MEET August Spree, a mother of three, dancer, writer, and cancer survivor. August was introduced to Twist Out Cancer at the Chicago Brushes event in 2013. After the event brought her to tears, she walked up to Jenna (the founder) and declared “Hi, we are going to be friends!”. Weeks later, they were having coffee and discussing what ways she could be involved. She has since been a featured subject in two events, and will also be a subject in the upcoming Chicago event in May.

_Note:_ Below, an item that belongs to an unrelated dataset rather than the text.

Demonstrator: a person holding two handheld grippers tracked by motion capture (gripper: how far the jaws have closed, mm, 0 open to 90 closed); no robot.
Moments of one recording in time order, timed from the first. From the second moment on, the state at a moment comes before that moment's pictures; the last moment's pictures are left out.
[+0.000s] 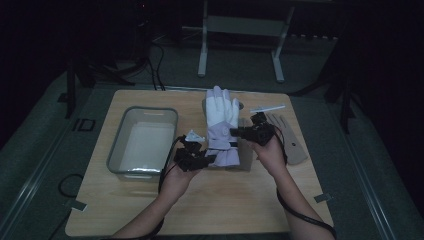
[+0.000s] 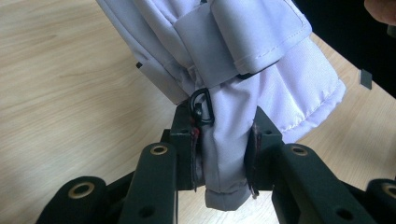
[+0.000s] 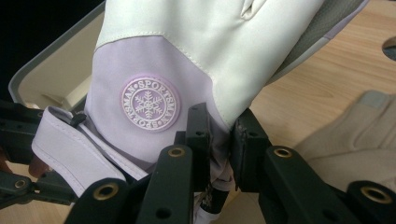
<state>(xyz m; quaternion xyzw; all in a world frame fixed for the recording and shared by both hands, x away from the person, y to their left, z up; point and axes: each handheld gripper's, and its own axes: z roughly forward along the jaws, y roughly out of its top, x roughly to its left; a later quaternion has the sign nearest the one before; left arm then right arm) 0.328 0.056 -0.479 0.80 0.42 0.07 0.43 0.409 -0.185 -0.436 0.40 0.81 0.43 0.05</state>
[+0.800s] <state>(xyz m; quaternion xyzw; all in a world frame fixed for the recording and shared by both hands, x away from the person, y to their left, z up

August was diagnosed with a rare form of fatty tissue cancer at 27 years old, and since then has been passionate about working with organizations that are helping support those who battle cancer. “The Brushes program was particularly poignant to me because it brings art and expression into the connection and healing process.” she says. As an artistic person herself, she found that music, dancing, and writing helped her get through her own struggle and strongly believes in the role that all mediums of art can have in helping survivors and caregivers through their experiences. She participated the first time as a survivor and was paired with Brad Young, an artist who created a sculpture to represent her story. “It was such a beautiful experience because I knew going in that I would need to share my story with this person, and I trusted that he would create something beautiful out of it. Being able to share your struggles with someone and have them see it as inspiration is incredibly freeing.” She also mentions that through that first participation, she met the love of her life. “Results are not typical!” she laughs.

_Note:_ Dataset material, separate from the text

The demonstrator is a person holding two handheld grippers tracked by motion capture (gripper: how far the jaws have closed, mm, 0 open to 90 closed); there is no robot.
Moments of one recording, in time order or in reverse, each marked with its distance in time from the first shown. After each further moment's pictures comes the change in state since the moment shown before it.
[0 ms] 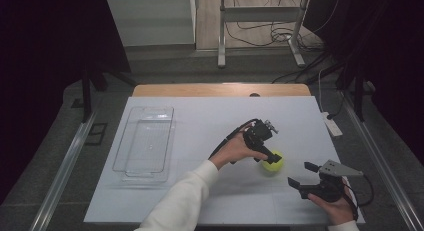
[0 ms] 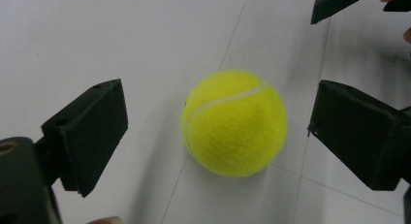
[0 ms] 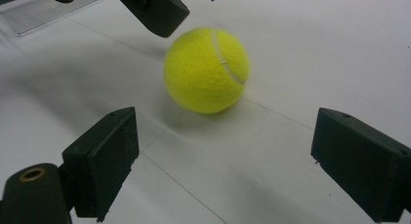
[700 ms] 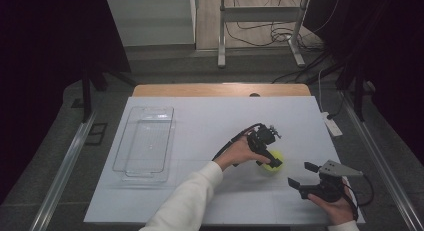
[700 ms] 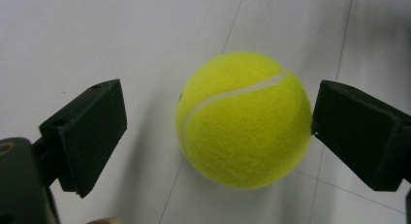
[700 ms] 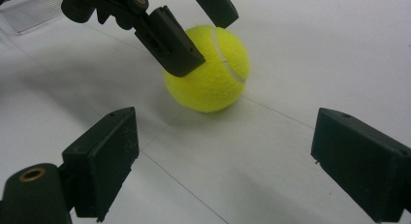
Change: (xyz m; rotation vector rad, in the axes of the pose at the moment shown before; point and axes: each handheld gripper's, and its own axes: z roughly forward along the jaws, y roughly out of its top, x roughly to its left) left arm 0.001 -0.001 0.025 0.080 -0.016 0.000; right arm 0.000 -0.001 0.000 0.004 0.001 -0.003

After that first participation, August began helping on the host committee. “This program is so unlike any others that I have been involved in because of how it brings the art community and the cancer community together. That connection is beyond words… The subjects have to take that step, that leap of faith, and be open to sharing, and trust that they will be heard. Then, these artists are able to take this trauma, this thing that many would consider such a dark thing, and they create. They take inspiration from it and they create something beautiful. That is the metaphor here – and it is also literal. Life’s dark moments have beauty in them and that is what this program does – it demonstrates that so clearly.”
To anyone thinking of being involved with this program in any capacity, August says “DO IT. Seriously. I mean, be sure you are prepared to be open – whether you are an artist, or a subject, you have to enter in with an open heart ready to share, ready to hear. But definitely do it!” She says that if you aren’t quite sure about whether you want to participate, then try attending an event first. “Go to one of the events. Bring a trusted friend. See the art, hear the stories, talk to the people. I guarantee once you experience this, you will want to be a part of it, like I did.”